O robô da KUKA coloca as unidades de comando no teste de isolamento de alta e baixa tensão – por fim aqui flui corrente alternada pelas "veias" do veículo elétrico. Em seguida, os corações elétricos recebem a gravação do seu sistema operacional, por assim dizer, o sopro da vida. Se todos os testes forem positivos e a água drenada novamente, as unidades de comando estão prontas para a sua vida como marca-passo de veículo.
Pequeno, mas eficaz!

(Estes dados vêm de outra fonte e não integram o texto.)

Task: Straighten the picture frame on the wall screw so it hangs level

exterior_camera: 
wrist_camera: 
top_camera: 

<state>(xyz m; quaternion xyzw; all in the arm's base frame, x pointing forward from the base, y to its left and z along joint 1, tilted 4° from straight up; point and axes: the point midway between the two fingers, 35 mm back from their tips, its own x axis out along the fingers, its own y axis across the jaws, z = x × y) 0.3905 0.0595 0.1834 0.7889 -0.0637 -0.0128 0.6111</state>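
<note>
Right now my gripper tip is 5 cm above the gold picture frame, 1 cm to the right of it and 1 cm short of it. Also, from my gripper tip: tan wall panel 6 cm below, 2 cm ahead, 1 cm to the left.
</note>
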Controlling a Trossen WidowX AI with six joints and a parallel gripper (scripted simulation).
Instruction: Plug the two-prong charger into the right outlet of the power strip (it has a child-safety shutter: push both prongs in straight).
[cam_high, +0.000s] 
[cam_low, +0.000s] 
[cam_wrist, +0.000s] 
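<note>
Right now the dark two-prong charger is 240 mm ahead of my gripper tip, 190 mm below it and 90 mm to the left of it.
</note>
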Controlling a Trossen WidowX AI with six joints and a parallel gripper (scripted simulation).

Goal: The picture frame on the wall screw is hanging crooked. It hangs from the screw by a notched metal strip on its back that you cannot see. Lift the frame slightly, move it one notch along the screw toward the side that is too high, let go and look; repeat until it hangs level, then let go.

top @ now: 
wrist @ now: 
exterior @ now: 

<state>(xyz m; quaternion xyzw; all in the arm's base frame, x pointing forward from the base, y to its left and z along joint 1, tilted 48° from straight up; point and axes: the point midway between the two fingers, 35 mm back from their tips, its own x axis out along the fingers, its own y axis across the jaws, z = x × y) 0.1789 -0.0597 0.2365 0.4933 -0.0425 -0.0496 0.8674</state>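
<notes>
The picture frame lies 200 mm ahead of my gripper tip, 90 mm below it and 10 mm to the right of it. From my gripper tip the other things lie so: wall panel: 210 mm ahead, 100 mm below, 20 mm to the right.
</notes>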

As unidades de comando de um veículo elétrico, produzidas com a ajuda de robôs KUKA.
Atualmente os trabalhadores carregam a linha de produção e retiram no final as unidades de comando prontas para os veículos elétricos. Contudo, a longo prazo também será possível automatizar este passo de processo. "Com a ajuda de sistemas de transporte sem condutor já poderíamos buscar os diversos componentes eletrônicos do chamado supermercado e levá-los às estações", diz Georg Dullinger. "A solução é altamente escalonável e adaptável individualmente."

Assim, por exemplo, seria possível estruturar a linha de produção em diversos níveis, partes dela até poderiam ser usadas em fornecedores. "Com a ajuda dos robôs da KUKA podemos representar qualquer grau de expansão, até a produção completa", diz Dullinger. "Qual grau de automação realizamos depende totalmente dos nossos clientes."